FIG. 7 is a simplified side elevation view of the scan head 52 with the lower member 62 disengaged from the obstruction member 64, in accordance with an exemplary embodiment of the present invention. FIG. 7 shows that while disengaged from the obstruction member 64, the scan head 52 is not separated from a base 66 on which scan head 52 rests. However, as shown in FIG. 8, when the lower member 62 engages with the obstruction member 64, the scan head 52 is separated from the base 66 and moved to the raised position in part by pivoting about pivot point or pivot axis 56.

With reference to FIG. 9, in another embodiment, the obstruction member 64 is a cam. The cam is rotatably mounted on a cam shaft 68 for rotating the cam to engage with and cause the scan head 52 to move to the raised position to cause the imaging surface 38 to move to the raised position. The cam shaft 68 may be driven by a motor, a solenoid (not shown) or any other suitable driving mechanism known in the art.

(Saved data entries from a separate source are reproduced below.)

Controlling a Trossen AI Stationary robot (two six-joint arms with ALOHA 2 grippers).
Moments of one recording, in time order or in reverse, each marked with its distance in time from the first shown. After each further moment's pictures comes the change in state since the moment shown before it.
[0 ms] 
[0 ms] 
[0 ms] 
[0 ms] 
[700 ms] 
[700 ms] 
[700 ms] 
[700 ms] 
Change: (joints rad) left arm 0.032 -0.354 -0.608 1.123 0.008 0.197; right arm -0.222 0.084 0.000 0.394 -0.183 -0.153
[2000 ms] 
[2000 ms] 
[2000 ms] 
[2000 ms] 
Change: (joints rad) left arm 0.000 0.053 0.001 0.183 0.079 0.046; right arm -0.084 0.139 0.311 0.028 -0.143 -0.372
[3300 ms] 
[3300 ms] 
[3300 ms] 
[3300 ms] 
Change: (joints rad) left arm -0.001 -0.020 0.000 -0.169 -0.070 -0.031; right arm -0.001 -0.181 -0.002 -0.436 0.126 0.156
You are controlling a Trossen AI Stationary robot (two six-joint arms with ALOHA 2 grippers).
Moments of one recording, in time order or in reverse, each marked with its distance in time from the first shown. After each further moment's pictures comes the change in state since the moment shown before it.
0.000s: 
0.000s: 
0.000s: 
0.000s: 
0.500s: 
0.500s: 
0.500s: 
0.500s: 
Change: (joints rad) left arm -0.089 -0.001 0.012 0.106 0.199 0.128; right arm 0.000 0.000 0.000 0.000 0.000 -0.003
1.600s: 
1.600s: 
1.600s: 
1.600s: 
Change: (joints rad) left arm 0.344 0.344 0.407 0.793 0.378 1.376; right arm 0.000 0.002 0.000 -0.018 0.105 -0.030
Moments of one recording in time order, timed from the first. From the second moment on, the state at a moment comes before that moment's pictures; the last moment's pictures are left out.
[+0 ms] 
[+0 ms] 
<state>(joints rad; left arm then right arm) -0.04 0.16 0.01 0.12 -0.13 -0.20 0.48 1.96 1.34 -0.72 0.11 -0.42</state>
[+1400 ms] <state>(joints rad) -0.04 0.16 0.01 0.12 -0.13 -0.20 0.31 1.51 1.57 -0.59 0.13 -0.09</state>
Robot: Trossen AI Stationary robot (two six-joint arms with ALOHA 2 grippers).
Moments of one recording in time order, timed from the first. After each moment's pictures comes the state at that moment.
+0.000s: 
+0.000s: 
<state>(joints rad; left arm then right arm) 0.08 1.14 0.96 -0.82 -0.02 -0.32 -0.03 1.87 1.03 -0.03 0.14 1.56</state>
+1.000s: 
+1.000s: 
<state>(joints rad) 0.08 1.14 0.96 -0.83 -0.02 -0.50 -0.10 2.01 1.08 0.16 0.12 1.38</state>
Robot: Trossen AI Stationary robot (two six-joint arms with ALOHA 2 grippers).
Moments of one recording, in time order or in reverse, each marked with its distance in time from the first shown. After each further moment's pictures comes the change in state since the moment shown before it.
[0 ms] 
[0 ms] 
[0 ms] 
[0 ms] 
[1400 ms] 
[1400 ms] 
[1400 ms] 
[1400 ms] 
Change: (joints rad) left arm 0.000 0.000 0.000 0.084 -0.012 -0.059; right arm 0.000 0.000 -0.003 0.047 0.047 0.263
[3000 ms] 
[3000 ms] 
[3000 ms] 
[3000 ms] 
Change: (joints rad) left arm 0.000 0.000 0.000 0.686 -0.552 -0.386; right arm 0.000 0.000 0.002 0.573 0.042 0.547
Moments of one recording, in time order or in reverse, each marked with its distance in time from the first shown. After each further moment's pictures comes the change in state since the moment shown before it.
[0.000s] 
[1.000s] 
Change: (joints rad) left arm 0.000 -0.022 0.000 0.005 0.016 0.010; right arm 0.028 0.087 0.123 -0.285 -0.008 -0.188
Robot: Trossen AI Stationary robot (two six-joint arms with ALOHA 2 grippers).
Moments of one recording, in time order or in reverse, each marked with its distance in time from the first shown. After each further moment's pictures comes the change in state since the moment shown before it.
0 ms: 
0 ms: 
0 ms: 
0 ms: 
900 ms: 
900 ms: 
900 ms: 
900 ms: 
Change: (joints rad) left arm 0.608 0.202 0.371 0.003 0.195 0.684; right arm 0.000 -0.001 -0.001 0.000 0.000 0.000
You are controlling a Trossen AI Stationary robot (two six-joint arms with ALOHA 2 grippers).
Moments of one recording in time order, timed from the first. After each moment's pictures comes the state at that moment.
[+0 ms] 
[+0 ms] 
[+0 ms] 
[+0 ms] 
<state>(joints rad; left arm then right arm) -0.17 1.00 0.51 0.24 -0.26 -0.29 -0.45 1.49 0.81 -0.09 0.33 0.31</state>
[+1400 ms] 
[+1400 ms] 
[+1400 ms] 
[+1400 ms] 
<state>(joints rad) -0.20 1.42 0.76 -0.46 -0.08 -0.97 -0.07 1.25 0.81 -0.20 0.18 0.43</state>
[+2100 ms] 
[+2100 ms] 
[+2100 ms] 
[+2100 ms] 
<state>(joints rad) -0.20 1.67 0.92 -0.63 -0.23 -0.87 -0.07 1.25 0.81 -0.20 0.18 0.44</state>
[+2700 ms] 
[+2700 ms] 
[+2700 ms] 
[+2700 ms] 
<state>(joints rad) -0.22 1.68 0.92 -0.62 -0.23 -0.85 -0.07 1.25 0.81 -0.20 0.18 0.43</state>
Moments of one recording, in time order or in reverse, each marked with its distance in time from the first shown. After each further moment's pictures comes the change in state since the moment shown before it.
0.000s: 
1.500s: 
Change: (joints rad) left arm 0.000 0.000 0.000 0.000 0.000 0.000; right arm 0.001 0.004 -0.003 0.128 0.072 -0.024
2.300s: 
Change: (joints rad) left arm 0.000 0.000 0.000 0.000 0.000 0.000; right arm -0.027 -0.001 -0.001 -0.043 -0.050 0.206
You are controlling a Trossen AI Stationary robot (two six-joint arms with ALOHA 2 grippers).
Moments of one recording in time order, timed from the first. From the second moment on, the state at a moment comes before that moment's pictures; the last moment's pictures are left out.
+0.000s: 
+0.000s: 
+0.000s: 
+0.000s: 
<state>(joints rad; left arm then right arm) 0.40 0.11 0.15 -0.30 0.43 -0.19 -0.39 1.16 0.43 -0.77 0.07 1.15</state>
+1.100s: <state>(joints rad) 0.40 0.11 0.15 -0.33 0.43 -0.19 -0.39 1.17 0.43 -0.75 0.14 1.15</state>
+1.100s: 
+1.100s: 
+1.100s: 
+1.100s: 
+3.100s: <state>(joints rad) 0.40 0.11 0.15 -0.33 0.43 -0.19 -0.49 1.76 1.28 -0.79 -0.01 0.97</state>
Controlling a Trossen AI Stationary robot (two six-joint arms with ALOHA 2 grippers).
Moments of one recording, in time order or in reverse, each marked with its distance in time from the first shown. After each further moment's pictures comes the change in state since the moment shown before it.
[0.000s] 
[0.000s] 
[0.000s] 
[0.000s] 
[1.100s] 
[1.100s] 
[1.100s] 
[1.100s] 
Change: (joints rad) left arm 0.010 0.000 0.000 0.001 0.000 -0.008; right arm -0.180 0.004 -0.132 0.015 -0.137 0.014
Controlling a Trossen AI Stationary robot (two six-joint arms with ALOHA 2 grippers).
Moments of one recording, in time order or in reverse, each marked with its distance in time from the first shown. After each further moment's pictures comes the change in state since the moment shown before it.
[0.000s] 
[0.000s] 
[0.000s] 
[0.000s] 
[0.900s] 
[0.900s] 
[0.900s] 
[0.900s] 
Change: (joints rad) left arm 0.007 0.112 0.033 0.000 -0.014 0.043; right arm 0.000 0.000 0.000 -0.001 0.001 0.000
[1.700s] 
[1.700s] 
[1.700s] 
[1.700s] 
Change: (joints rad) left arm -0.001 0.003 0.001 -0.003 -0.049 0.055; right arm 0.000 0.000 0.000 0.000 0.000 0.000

Moving the imaging surface 38 to the raised position aligns portion 50 of the media conveying path 48 with portion 54. The foregoing description includes exemplary embodiments which utilize an obstruction member in the form of a ramp that is engaged by a lower member 62 and a rotatable cam used to move the scan head 52 to the raised position; however, any mechanism for moving the scan head 52 to the raised position deemed suitable by a user may be used.

The foregoing description of several methods and an embodiment of the invention has been presented for purposes of illustration. It is not intended to be exhaustive or to limit the invention to the precise steps and/or forms disclosed, and obviously many modifications and variations are possible in light of the above teaching. It is intended that the scope of the invention be defined by the claims appended hereto.